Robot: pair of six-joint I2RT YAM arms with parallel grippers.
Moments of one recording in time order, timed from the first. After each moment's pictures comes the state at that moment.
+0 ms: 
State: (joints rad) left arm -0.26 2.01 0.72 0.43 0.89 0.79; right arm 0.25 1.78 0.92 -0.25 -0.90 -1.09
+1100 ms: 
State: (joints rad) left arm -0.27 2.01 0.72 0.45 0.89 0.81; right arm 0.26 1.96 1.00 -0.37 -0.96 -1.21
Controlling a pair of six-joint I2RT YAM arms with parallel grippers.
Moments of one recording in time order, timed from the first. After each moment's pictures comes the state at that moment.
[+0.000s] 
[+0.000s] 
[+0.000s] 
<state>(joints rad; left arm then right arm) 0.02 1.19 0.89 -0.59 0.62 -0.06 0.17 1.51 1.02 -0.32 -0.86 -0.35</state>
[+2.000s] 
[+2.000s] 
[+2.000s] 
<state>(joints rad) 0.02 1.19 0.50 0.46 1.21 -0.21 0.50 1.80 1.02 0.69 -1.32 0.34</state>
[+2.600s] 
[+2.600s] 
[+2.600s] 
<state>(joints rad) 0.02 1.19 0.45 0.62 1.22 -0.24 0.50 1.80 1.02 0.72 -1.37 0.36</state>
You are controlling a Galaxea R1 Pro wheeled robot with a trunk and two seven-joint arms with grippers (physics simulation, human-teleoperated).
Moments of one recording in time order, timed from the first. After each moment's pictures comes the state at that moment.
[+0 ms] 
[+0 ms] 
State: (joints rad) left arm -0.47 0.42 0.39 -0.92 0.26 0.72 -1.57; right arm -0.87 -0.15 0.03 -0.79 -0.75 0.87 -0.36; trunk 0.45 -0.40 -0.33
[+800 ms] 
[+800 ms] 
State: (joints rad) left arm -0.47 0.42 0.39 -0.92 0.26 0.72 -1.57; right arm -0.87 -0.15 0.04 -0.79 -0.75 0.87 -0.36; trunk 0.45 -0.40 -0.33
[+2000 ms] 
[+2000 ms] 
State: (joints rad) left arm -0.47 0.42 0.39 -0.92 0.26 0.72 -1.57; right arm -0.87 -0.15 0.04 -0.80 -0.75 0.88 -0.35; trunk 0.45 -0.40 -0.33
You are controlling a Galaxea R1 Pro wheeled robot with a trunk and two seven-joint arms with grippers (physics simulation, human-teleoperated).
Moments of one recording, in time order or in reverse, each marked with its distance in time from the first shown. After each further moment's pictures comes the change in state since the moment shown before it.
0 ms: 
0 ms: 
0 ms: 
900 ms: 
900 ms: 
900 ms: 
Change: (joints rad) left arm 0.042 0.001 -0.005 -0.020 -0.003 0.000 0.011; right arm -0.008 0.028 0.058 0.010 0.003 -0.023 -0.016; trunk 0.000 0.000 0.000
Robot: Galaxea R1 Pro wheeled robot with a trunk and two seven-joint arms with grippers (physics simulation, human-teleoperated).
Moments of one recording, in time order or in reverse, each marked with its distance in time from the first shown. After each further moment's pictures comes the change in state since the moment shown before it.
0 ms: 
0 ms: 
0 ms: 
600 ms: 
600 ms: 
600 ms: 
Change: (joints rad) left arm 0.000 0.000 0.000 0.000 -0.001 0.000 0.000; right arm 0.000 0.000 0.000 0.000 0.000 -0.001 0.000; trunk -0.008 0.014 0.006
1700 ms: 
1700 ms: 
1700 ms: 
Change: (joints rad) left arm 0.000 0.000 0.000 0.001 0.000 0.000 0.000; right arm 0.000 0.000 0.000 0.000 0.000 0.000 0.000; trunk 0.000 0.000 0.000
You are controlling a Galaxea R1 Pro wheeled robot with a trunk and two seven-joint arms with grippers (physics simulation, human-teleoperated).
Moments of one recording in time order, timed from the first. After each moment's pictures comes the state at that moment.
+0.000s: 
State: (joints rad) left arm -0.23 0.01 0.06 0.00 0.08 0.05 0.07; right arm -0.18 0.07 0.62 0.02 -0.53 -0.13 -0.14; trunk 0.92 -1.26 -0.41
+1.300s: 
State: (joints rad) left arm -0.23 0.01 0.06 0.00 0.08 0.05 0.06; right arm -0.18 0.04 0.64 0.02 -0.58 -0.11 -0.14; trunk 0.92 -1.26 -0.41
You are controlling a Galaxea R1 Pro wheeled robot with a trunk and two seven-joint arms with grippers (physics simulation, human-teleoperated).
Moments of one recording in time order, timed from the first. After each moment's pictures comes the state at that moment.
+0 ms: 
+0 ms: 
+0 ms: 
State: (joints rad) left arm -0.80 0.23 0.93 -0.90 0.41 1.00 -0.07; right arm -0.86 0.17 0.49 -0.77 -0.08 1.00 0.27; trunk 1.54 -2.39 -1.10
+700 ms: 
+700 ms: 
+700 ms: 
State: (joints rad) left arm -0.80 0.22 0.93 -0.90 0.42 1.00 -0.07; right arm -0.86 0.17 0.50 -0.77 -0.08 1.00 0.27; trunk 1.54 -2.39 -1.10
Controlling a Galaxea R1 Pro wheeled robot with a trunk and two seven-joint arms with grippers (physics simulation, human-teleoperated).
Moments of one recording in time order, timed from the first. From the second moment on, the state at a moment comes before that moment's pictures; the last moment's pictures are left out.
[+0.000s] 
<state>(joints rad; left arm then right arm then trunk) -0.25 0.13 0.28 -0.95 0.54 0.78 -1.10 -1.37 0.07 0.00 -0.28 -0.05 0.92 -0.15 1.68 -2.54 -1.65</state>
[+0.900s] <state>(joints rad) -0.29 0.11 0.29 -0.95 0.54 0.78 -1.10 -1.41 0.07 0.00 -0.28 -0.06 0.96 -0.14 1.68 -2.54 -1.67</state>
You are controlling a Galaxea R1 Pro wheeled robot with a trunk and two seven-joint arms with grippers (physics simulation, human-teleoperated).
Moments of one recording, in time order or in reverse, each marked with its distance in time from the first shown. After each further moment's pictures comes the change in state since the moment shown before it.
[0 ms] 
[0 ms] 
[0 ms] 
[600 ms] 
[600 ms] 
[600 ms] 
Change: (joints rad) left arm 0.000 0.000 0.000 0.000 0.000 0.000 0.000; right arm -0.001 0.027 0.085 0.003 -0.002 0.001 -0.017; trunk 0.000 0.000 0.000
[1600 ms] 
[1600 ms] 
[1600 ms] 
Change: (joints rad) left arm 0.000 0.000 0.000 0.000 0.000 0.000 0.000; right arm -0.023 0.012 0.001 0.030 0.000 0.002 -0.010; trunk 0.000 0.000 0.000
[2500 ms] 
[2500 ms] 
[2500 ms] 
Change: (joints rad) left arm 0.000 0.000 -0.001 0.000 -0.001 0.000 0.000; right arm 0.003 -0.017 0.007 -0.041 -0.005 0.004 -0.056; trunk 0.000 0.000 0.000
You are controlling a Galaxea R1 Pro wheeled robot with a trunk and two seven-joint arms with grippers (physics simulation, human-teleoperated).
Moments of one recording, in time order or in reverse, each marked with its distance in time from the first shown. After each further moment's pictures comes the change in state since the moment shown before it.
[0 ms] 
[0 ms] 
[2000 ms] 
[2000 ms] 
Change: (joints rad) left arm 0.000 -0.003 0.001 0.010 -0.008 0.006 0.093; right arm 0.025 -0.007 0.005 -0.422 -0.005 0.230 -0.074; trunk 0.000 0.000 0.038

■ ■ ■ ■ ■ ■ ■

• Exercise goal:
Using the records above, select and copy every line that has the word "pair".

• Your solution:
Robot: pair of six-joint I2RT YAM arms with parallel grippers.
Controlling a pair of six-joint I2RT YAM arms with parallel grippers.

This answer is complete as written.